Instructions to follow :: The first line of the listing opens the range and the line with "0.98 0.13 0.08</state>" closes it; repeat those lines and all between them word for word, leaving out the pictures.

──────

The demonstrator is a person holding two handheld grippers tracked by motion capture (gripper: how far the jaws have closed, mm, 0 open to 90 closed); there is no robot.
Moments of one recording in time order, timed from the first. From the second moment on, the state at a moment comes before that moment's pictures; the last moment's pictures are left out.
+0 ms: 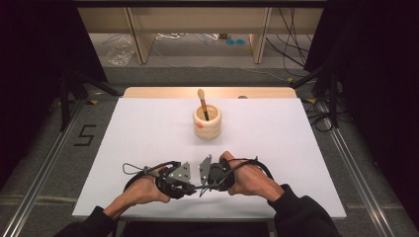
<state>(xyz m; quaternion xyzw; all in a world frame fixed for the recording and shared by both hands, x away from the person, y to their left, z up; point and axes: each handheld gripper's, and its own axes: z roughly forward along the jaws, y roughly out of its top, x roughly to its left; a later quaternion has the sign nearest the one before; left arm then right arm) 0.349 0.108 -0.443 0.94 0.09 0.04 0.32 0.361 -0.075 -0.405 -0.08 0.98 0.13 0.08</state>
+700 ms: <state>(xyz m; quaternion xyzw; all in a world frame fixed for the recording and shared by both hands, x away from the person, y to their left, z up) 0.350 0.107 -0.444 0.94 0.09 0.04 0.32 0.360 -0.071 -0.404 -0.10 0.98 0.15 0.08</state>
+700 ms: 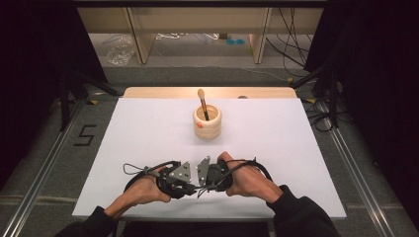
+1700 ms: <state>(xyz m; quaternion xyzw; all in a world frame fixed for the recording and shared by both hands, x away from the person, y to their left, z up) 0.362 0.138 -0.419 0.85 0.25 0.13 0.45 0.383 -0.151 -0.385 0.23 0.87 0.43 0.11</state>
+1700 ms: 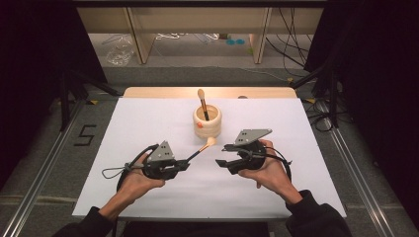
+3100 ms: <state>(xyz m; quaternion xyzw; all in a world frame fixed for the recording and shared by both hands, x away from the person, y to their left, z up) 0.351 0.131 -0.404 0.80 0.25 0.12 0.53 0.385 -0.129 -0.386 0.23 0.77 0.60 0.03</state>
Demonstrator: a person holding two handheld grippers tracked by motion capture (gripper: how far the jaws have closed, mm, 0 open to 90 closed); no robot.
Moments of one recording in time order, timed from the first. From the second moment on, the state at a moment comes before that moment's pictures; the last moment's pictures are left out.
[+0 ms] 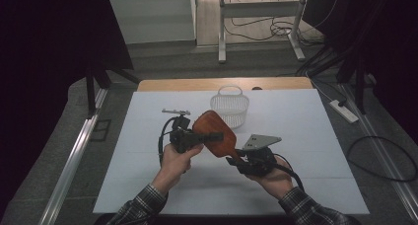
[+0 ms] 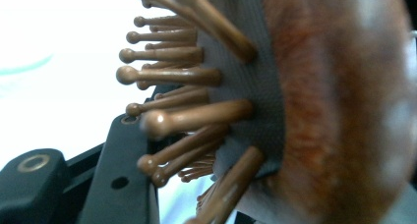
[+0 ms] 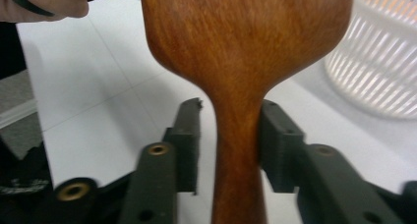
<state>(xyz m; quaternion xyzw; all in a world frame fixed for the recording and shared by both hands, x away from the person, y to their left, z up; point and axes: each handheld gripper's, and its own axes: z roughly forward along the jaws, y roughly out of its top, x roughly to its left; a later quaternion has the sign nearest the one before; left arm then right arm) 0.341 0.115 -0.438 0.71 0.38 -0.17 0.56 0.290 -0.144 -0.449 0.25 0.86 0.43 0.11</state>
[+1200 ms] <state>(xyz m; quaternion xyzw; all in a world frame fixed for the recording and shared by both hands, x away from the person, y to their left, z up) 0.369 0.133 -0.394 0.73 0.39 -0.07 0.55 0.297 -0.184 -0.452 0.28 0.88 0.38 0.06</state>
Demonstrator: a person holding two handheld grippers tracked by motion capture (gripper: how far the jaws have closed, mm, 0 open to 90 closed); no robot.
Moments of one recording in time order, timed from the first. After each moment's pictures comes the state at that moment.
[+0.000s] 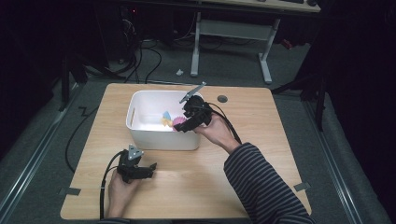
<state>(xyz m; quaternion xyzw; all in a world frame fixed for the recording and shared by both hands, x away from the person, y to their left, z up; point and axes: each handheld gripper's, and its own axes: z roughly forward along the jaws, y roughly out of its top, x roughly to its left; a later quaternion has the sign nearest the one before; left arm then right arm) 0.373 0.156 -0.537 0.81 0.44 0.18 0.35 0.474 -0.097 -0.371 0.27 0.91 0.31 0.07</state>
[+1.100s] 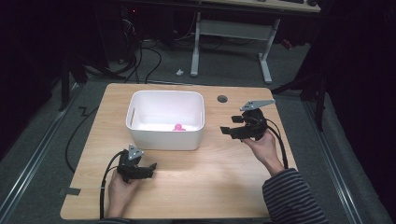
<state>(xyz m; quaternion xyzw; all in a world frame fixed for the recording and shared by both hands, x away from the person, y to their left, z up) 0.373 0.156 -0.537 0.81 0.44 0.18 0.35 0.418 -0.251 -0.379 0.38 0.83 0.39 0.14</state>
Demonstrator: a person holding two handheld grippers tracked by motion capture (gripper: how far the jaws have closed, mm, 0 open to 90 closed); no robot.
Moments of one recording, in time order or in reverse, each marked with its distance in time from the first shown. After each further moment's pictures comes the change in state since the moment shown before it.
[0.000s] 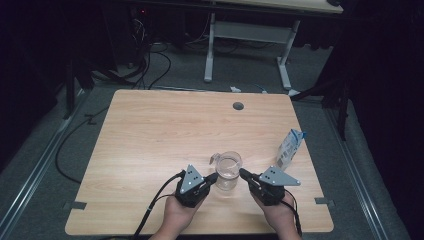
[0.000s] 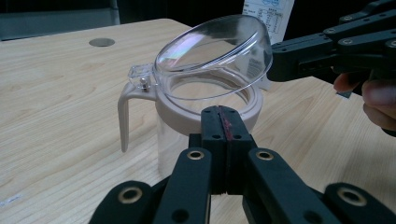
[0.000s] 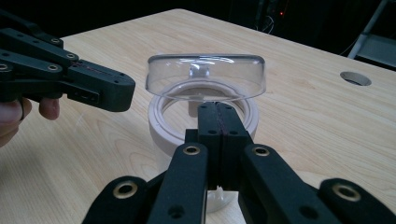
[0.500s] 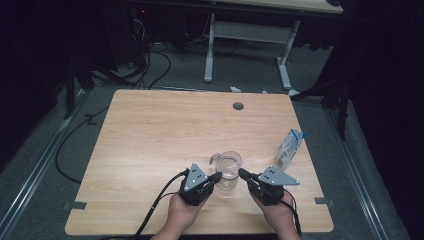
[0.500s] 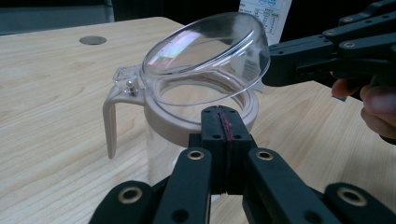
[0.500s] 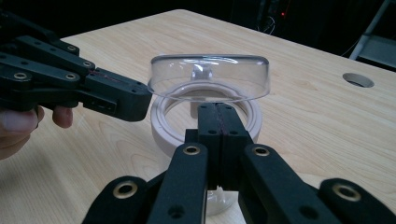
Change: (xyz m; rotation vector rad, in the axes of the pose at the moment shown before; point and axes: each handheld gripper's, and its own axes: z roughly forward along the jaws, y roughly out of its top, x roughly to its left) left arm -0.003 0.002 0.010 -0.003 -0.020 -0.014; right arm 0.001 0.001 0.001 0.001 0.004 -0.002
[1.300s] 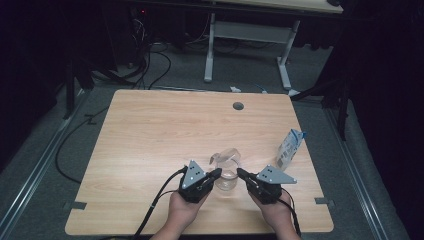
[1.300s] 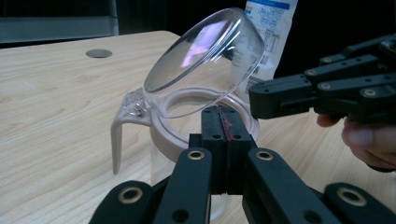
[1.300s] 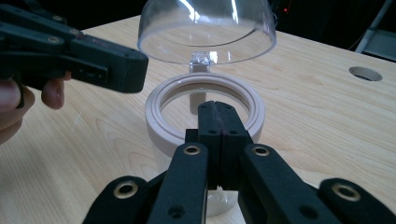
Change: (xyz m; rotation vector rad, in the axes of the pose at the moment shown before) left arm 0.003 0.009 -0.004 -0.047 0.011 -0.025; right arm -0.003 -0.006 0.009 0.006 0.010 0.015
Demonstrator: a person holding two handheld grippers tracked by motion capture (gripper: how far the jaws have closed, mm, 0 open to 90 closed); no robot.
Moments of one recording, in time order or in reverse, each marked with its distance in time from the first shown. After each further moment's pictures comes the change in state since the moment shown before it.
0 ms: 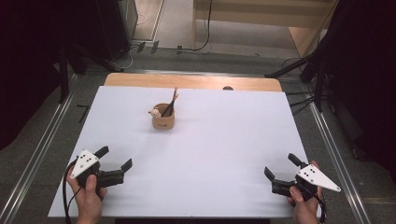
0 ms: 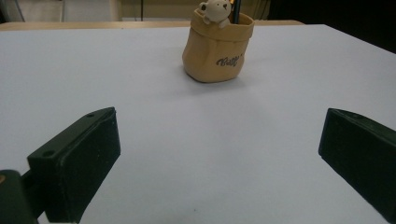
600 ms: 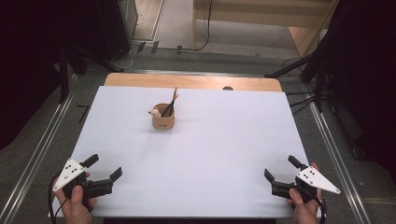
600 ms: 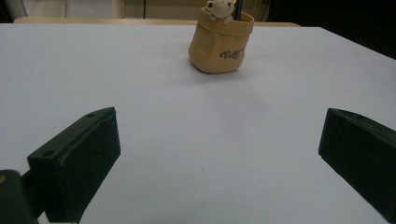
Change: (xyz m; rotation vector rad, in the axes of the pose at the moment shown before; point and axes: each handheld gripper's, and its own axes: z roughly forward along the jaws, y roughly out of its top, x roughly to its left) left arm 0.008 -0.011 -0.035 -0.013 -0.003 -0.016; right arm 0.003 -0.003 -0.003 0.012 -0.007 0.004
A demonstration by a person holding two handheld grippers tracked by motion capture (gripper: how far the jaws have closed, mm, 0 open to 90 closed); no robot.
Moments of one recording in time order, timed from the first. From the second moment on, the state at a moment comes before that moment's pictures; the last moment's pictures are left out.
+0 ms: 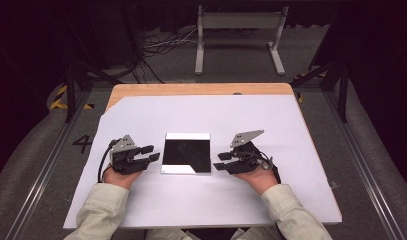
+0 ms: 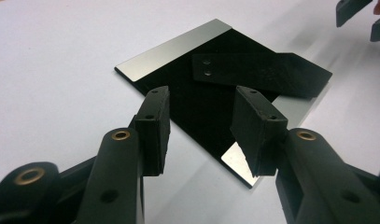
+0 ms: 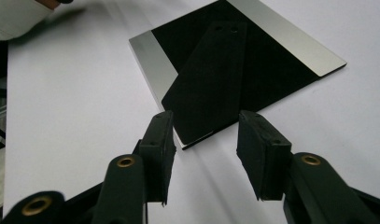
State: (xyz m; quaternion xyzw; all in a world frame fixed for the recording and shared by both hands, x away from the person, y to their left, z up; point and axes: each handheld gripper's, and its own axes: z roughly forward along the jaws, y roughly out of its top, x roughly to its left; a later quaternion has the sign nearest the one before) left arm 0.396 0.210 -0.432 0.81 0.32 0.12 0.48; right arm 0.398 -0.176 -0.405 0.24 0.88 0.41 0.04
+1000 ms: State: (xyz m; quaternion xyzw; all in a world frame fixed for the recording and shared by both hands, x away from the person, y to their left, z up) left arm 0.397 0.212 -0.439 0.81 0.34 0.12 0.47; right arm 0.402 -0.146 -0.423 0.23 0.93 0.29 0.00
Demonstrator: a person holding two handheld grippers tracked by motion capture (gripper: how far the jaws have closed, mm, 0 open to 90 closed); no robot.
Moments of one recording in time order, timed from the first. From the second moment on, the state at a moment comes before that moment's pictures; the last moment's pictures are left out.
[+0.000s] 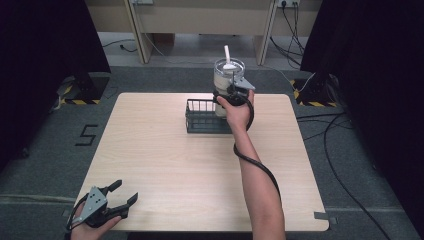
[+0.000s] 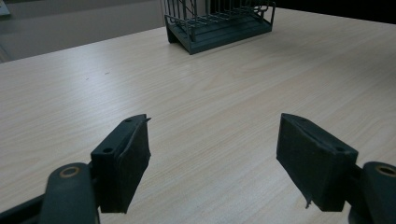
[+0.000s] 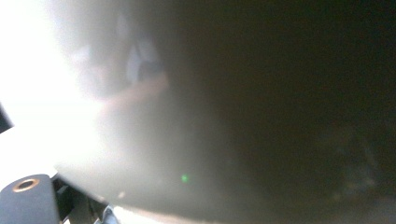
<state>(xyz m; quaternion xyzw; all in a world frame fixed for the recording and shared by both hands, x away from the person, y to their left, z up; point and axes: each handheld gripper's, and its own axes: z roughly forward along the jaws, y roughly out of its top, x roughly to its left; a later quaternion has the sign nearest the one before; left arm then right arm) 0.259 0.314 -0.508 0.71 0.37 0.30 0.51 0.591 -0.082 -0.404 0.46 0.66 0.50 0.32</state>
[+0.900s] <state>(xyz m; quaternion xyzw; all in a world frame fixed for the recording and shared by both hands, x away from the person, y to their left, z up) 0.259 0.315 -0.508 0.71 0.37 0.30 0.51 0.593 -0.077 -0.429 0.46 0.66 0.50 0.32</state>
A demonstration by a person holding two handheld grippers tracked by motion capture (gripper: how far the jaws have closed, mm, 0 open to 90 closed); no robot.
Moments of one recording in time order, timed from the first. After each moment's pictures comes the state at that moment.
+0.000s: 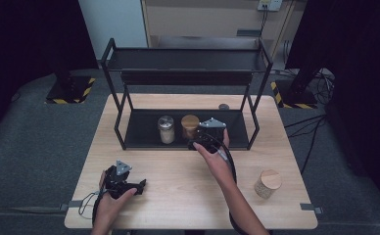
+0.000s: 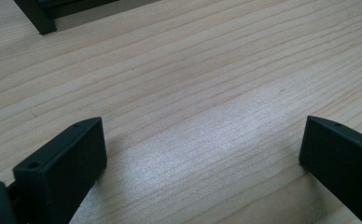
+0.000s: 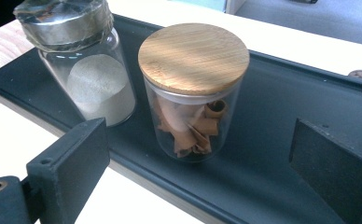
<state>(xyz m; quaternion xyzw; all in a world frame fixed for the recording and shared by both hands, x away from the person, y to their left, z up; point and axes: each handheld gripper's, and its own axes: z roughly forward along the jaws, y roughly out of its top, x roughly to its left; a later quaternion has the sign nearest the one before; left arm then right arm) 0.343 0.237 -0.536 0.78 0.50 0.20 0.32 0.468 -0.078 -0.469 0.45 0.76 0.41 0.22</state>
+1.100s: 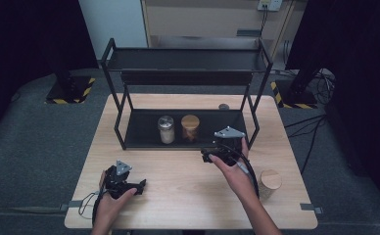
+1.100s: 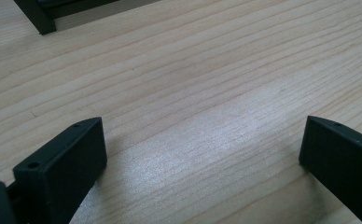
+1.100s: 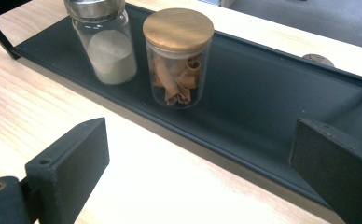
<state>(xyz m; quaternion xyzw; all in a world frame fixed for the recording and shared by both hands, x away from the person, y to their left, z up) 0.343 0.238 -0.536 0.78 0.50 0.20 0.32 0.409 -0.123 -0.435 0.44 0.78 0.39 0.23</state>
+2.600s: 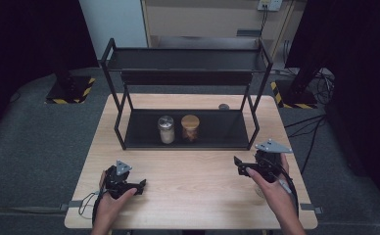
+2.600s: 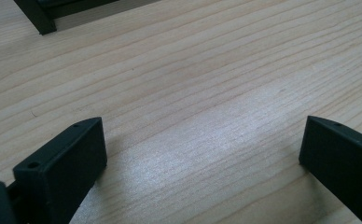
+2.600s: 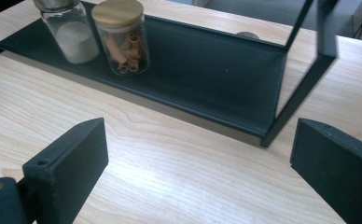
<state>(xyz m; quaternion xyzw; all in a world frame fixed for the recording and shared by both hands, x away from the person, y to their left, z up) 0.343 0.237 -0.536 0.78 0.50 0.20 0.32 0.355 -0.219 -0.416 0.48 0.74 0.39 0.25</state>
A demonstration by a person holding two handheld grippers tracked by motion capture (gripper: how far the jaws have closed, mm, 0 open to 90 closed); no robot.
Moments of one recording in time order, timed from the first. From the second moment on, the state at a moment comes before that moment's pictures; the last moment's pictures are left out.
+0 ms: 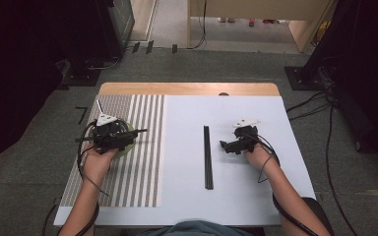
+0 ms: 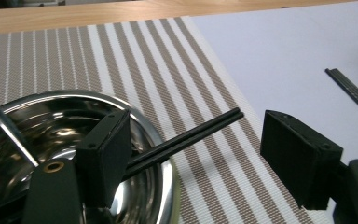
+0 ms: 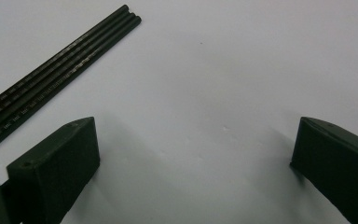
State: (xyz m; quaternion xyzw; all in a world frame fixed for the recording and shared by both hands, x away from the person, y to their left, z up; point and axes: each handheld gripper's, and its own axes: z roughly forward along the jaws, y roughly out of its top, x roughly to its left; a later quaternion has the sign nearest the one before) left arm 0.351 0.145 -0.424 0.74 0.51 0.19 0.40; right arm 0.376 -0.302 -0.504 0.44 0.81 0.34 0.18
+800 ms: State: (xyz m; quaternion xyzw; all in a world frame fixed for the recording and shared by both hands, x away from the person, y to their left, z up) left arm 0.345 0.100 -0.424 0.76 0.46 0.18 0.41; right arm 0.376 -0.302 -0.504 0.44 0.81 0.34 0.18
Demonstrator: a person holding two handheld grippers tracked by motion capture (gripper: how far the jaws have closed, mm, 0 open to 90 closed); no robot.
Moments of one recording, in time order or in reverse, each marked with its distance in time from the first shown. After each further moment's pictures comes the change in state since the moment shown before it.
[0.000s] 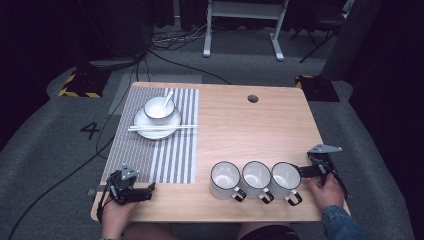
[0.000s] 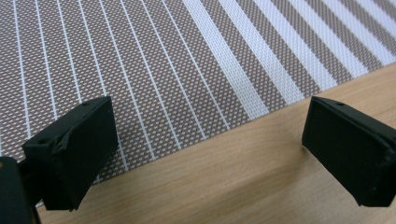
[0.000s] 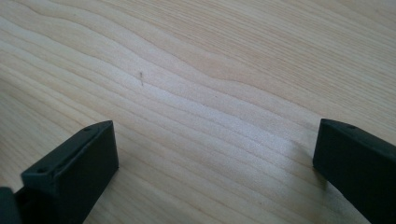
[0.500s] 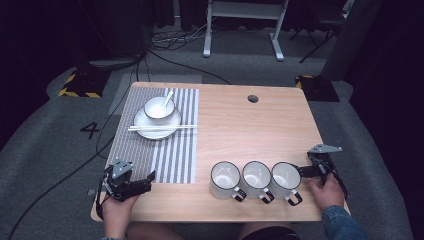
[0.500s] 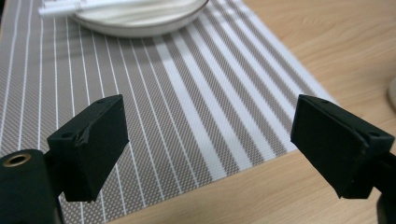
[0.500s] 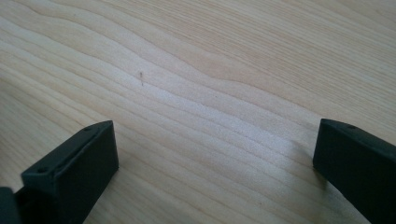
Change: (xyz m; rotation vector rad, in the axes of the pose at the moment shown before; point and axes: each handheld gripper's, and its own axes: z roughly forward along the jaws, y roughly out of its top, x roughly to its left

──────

Answer box ::
The demonstrator is a person holding two handheld grippers tracked by motion capture (gripper: how far the jaws have closed, mm, 0 open to 90 closed); there is no robot.
Moments of one recording in time order, timed from the first. From the second moment on, the state at a moment comes before that moment's pictures; the last moment's pictures are left out.
+0 ms: 
<state>(xyz m; quaternion xyzw; all in a world frame fixed for the recording and shared by both hands, x away from the person, y to their left, z up; point and axes: each handheld gripper's, and its own axes: z roughly forward along the jaws, y roughly out of its top, x roughly to its left; a later quaternion has the sign nearest the one before; left arm then right arm) 0.349 0.108 -0.443 0.94 0.09 0.04 0.32 0.361 -0.075 -0.405 -0.08 0.98 0.13 0.08</state>

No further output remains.